Your answer should consist only of the records, copied exactly, with the images removed.

[Items from a dataset]
******
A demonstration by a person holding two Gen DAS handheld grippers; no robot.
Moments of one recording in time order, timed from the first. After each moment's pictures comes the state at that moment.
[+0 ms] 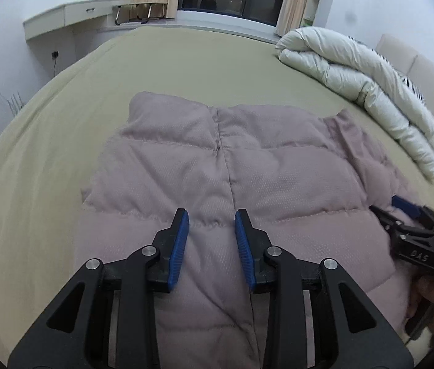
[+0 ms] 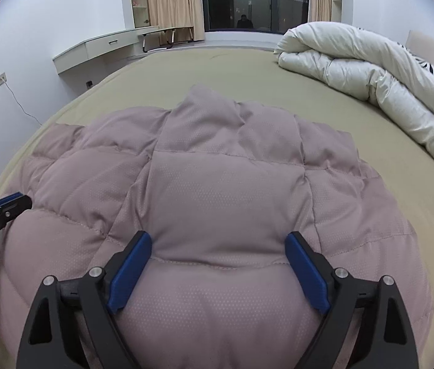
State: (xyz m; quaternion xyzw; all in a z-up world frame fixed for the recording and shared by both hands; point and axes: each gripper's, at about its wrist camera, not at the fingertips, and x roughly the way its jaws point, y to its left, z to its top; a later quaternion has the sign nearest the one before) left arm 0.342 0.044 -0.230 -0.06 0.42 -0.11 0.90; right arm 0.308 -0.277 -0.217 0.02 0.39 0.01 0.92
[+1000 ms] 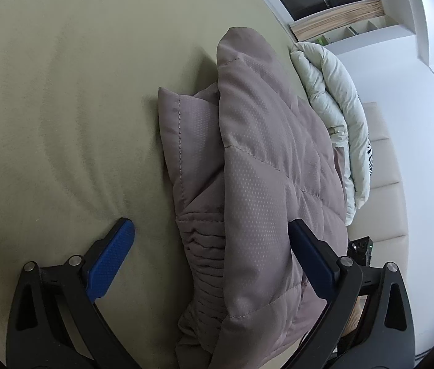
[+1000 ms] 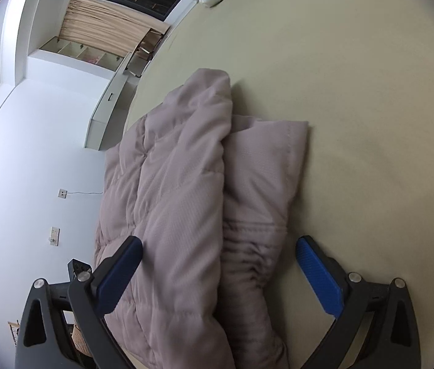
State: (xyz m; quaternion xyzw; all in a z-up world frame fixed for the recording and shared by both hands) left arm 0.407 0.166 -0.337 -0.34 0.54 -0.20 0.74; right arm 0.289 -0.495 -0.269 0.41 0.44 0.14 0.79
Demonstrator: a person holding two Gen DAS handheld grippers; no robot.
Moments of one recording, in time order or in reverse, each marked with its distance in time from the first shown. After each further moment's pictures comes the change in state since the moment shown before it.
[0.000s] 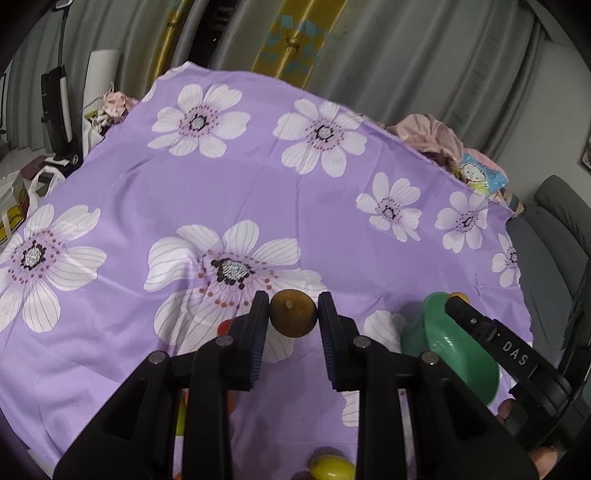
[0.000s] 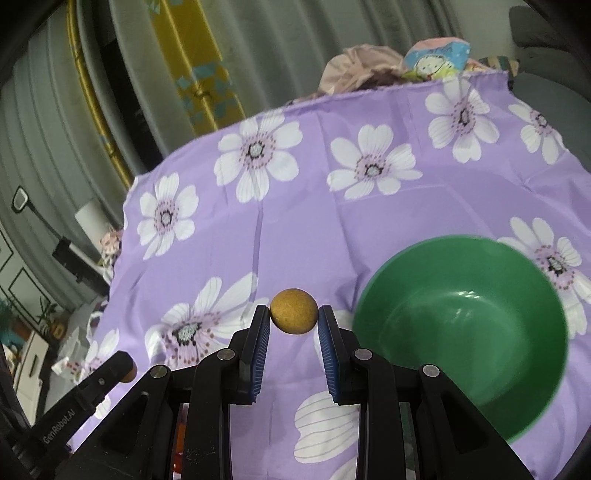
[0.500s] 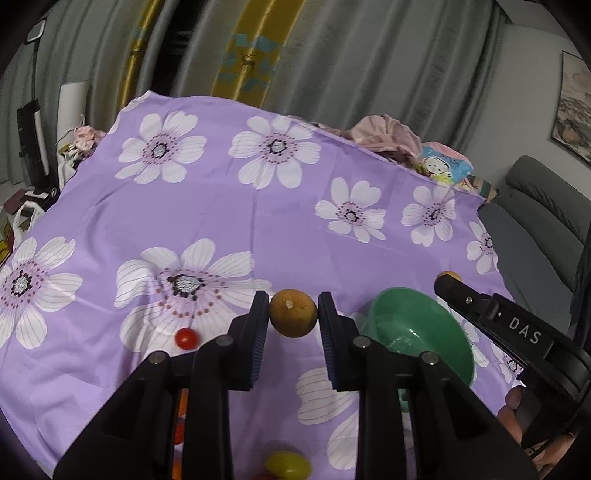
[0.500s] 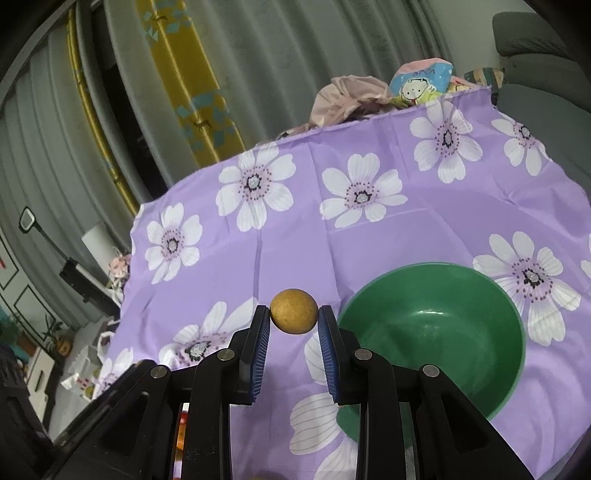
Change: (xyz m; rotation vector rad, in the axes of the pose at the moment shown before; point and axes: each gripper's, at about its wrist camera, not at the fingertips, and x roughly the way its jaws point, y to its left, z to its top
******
◆ **Answer for this exercise**:
A demonstration by a person holding two Gen DAS handheld grippers; no robot.
Moments of one recording in time order, timed from the first. After each moment's pictures comes the state at that moment.
[+0 ms] 
[+0 ms] 
State: (xyz m; quaternion xyzw; all in a z-up world frame fixed for the recording and shared by both hands; point and axes: each gripper's, at about its wrist camera, not at the fingertips, and x roughly the way its jaws point, y to its left, z to its top; a later quaternion has the sign nearest the one before) left arm 0.342 0.044 -0.230 -0.06 0.42 -0.11 0.90; right arm 0.308 -0.277 -0.217 0.02 0.39 0.01 0.92
[+1000 ms] 
[+1000 ms] 
State: (xyz m; quaternion xyzw; all in a z-up world frame fixed for the recording and shared by both hands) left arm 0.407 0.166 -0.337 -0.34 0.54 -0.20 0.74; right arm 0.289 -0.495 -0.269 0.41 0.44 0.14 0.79
Demonstrator: a person holding two Gen DAS handheld grippers; no robot.
Moments of one recording, in time order or in reverse, each marked with its distance in time from the first shown. After each further moment's pictures comes the change in state since the moment shown before it.
[0.000s] 
[0.000s] 
[0.500s] 
[0.500s] 
Change: (xyz m; rotation vector rad, in the axes of the pose at the moment shown before; point and axes: each gripper's, at about its wrist camera, not at the fingertips, and x roughly the way its jaws point, y to its left, z to its top

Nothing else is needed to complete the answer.